How it works: The samples will be turned into fibroblasts. Researchers can then access these fibroblasts and turn them into pluripotent stem cells. Basically that means a skin cell can turn into a brain cell. Scientists can then do experiments on these cells, like testing drugs and gene therapies to see if symptoms go away. Also these cells are used to learn more how each mutation affects the body. FOXG1 Research Blackswan Foundation will be initiating/funding a study of a large group of biopsies towards the end of 2018, and all participating families will gain in-depth information about their child, how your child's biology is affected by his/her mutation.

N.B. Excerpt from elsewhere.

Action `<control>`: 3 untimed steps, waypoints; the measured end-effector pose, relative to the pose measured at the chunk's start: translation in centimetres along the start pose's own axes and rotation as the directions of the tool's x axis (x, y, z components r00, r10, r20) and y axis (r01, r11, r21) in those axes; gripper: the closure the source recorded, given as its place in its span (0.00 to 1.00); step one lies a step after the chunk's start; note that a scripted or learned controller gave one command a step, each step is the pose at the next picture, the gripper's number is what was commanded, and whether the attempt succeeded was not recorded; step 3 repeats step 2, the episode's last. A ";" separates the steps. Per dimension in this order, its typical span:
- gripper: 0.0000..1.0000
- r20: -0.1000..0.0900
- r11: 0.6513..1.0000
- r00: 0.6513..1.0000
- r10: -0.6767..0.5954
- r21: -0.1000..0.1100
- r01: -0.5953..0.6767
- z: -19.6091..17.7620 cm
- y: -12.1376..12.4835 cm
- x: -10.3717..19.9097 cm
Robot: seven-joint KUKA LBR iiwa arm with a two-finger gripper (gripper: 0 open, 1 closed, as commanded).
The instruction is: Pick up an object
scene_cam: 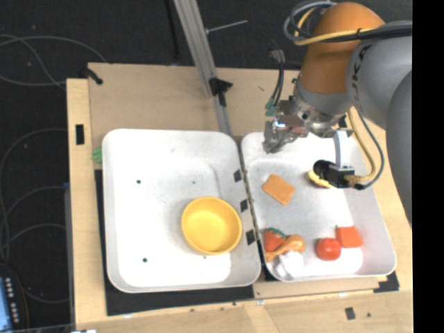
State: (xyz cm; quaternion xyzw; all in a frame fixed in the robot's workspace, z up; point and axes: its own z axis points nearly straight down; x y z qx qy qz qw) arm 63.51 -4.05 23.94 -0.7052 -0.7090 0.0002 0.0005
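My gripper (275, 141) hangs over the far left corner of the right bin (374, 214), just inside its rim. A flat tan-orange block (278, 189) lies on the bin floor a little nearer than the gripper, apart from it. Along the near edge sit a red ball (328, 248), an orange cube (349, 236) and a small heap of toys in red, orange, green and white (283, 248). A yellow bowl (211, 225) stands upright in the left bin (139, 165), close to the divider.
A slanted metal post (201, 54) rises behind the bins, ending near the divider's far end. The grey arm with its orange band (340, 40) fills the upper right. Bare wooden bench (139, 96) surrounds both bins.
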 end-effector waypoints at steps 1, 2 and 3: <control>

NIGMS employs the highest caliber standards and most biotech companies won’t look into a disease unless fibroblasts are available within their Biobank. Once your child’s sample is in the biobank, a number will be given that can connect to your child’s Natural History Study
Please enter your information here: https://www.foxg1research.org/child/
We will contact you with next steps and more information. NIGMS has prepared a kit for your doctor to use.
This is a big step for the entire FOXG1 community!! We thank NIGMS for giving us this opportunity!